Enid Borden is the founder, president and CEO of the National Foundation to End Senior Hunger (NFESH), formerly known as the Meals On Wheels Research Foundation.  As president and CEO, Borden frequently speaks to audiences about the issue and leads NFESH every day in its mission of engaging new partners to provide answers and create solutions that can end senior hunger.

Prior to leading NFESH, Borden was the president and CEO of the Meals On Wheels Association of America (MOWAA) for over 20 years.  Under Borden's direction, MOWAA grew from a little-known trade association to become a preeminent national charity.

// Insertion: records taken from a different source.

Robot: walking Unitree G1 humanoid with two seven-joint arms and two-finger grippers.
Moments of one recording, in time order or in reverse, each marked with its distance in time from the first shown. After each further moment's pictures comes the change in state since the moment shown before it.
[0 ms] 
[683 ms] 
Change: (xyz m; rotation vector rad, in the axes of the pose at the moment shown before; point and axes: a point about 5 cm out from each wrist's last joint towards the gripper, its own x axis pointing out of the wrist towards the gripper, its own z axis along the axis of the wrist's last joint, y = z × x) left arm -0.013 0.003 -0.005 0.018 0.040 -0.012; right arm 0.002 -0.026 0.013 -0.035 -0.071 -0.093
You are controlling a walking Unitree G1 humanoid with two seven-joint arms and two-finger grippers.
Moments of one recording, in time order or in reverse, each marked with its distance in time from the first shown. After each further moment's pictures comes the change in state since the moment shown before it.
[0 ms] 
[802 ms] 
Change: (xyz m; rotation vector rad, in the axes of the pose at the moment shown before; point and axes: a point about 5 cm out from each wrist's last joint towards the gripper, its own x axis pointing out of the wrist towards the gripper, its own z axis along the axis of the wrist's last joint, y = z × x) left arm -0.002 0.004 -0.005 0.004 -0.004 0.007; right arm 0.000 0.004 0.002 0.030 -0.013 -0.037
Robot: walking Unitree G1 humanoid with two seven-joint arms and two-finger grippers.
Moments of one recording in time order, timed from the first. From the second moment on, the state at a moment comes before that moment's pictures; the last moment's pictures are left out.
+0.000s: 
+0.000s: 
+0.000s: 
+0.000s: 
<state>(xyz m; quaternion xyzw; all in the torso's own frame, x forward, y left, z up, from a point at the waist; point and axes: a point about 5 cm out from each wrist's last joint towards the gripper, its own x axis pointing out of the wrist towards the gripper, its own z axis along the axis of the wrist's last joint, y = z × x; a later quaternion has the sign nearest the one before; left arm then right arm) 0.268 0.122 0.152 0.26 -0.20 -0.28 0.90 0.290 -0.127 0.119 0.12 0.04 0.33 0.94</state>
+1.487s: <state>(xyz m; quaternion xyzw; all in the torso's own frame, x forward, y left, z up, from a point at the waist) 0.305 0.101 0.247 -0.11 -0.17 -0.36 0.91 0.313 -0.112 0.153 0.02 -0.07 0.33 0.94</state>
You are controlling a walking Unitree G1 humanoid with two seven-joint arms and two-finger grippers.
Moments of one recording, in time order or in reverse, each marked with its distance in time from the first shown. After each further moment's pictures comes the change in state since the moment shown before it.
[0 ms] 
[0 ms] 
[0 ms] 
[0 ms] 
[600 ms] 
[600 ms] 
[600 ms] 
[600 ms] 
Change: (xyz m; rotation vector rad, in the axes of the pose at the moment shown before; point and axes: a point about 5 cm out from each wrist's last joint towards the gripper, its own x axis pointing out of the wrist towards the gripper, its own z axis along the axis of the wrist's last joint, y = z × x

An outspoken advocate for those forgotten seniors she called "the hidden hungry,” she guided the organization through two decades of remarkable growth, increasing its annual budget more than tenfold and overseeing millions of dollars in grants allocated to MOWAA's member programs across the United States to support their efforts of providing nutritious meals to seniors in their local communities.

Prior to her tenure of MOWAA, Borden held several public affairs and policy positions in the public sector, including deputy commissioner for policy and external affairs at the Social Security Administration and director of public affairs of the then-Office of Human Development Services within the U. S. Department of Health and Human Services. She also has been a successful small business owner.

Borden served as an advisory board member of the Sesame Street Food Insecurity Advisory Committee and on the American Society of Association Executive's (ASAE) Key Philanthropic Organizations Committee (KPOC), which she chaired in 2008 and 2009.  She has also been a member of the CEO advisory committee of ASAE, a member of the nonprofit advisory board, a member of the board of trustees of Alfred University and the board of directors of the Visiting Nurse Associations of  America. Additionally, Borden has served on the faculty in the School of Graduate and Continuing Studies at Goucher College in Baltimore. Borden's work has earned her recognition in Who's Who in the Media and Communications and in the book “Everyday Heroes: 50 Americans Changing the World One Nonprofit at a Time”.

She earned her bachelor's degree from Alfred University, her master's degree from Adelphi University and pursued study through the John F. Kennedy School of Government of Harvard University.